Each segment is individually indexed for efficient searching(candidate query).
It should have overlapping tokens between adjective segments to make coherent minimum search/hashing units.
Query
-
Definition: A set of search parameters used to locate Source files containing specific subsequences found in the Target.
-
Components:
- Encompasses all files within the Target dataset.
- Searches through candidate Source files and their associated project metadata using Candidate Queries.
- Identifies source files that contain token subsequences that match any subsequence within target files.
-
Types:
-
Exact Query: Retrieves subsequences that are precisely identical between Source and Target.
-
Similar Query: Retrieves subsequences that are similar based on predefined similarity parameters.
-
Result:
-
Pair of Source File and Target File: Links the Source file with the corresponding Target file.
-
Pair of Subsequence Indices: This indicates the start and end indices of the matching subsequences in both the Source and Target files.
Candidate Query
-
Definition: A preliminary search mechanism similar to a Query returns only a list of files from the Source.
-
Characteristics:
- Operates over the entire Source dataset.
- Allows false positives but not false negatives.
- It does not directly support Similar Queries; similar functionality can be achieved using a smaller minimum hashing unit size.
Index
-
Definition: A data structure built from the list of files returned by a Candidate Query.
-
Characteristics:
- Optimized for detailed search operations based on Exact and Similar Queries.
Candidate Index
-
Definition: The initial indexing for the entire Source.
-
Characteristics:
- Supports Candidate Queries by providing a file-level listing.
Target
-
Definition: A user-provided dataset intended for analysis.
-
Characteristics:
- Consists of files supplied by the user.
- Undergoes immediate tokenization and/or indexing upon receipt.
- Remains separate and is never incorporated into the Source.
Source
-
Definition: A repository of datasets maintained by the service provider.
-
Characteristics:
- Acts as the reference pool for matching against the Target.
- Receives updates infrequently, typically on a weekly or monthly schedule.
- Pre-indexed and readily available when accessed by the user.
- The duration of Candidate Indexing does not influence data structure design.
Dataset
-
Definition: An aggregate collection of files.
-
Types:
-
Source Dataset: The comprehensive collection of files maintained as the Source.

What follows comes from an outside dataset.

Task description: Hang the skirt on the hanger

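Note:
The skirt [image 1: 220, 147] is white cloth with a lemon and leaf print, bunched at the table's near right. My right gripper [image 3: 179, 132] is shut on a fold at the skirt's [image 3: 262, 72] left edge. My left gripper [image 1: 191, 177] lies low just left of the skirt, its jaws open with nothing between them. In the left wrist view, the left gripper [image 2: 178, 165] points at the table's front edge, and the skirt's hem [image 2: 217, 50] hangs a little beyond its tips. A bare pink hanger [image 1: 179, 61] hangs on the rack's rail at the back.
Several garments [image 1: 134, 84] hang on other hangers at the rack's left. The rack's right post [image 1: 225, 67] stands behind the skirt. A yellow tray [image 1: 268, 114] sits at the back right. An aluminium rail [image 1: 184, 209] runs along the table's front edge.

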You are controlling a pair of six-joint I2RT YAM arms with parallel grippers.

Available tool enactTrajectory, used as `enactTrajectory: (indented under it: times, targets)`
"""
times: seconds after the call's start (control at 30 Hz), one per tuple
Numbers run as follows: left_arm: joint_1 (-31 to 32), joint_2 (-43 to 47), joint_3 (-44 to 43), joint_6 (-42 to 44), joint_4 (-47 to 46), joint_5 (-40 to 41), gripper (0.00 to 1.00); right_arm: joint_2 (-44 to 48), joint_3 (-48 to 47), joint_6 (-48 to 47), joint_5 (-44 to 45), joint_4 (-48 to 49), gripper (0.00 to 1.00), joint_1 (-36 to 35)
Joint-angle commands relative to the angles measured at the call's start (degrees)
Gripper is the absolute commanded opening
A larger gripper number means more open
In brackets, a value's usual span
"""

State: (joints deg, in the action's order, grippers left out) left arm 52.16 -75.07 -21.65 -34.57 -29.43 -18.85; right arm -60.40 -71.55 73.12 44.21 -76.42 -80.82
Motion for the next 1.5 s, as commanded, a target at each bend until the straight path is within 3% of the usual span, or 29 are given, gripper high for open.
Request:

- Interchangeably referred to as "Source."
-
Target Dataset: The complete collection of files provided by the user.
- Interchangeably referred to as "Target."
Token
-
Definition: The smallest unit of data derived from the content of a file.
-
Generation Methods:
-
Code Data: Tokens are produced by a tokenizer based on the syntax of the code.
-
Text Data (Natural Language):
-
Western Languages: Tokens are separated by spaces.
-
Chinese: Each character is treated as an individual token.
-
Korean: Tokens are split by spaces; postpositional particles and suffixes are tokenized separately.
-
Japanese: Tokens are determined through morphological analysis, segmenting words based on grammar and context using tools like MeCab or Kuromoji.
-
Special Considerations: Both Korean and Japanese require specialized tokenizers to accurately handle the complexity of their morphology and syntax.
Minimun Token Sequence
-
Definition:
- Serves as the fundamental unit in search operations within the system.
- It does not directly support Similar Queries; however, similar results can be achieved by using smaller minimum hashing unit sizes.
Sequence and Subsequence
-
Sequence:
-
Definition: An ordered list of tokens derived from a file or segment.
-
Subsequence:
-
Definition: A contiguous subset of tokens within an entire sequence.
Parameter
-
Definition: User-defined criteria that refine and tailor query operations.
-
Types:
-
Similarity Rate: Specifies the required degree of similarity for matches in Similar Queries.
-
Search Unit (by token):
-
Minimum Hashing Unit Size:
-
Definition: The smallest unit size used for hashing tokens during the search process.
-
Minimum Search Unit Size:
-
Definition: The smallest unit size considered when performing searches.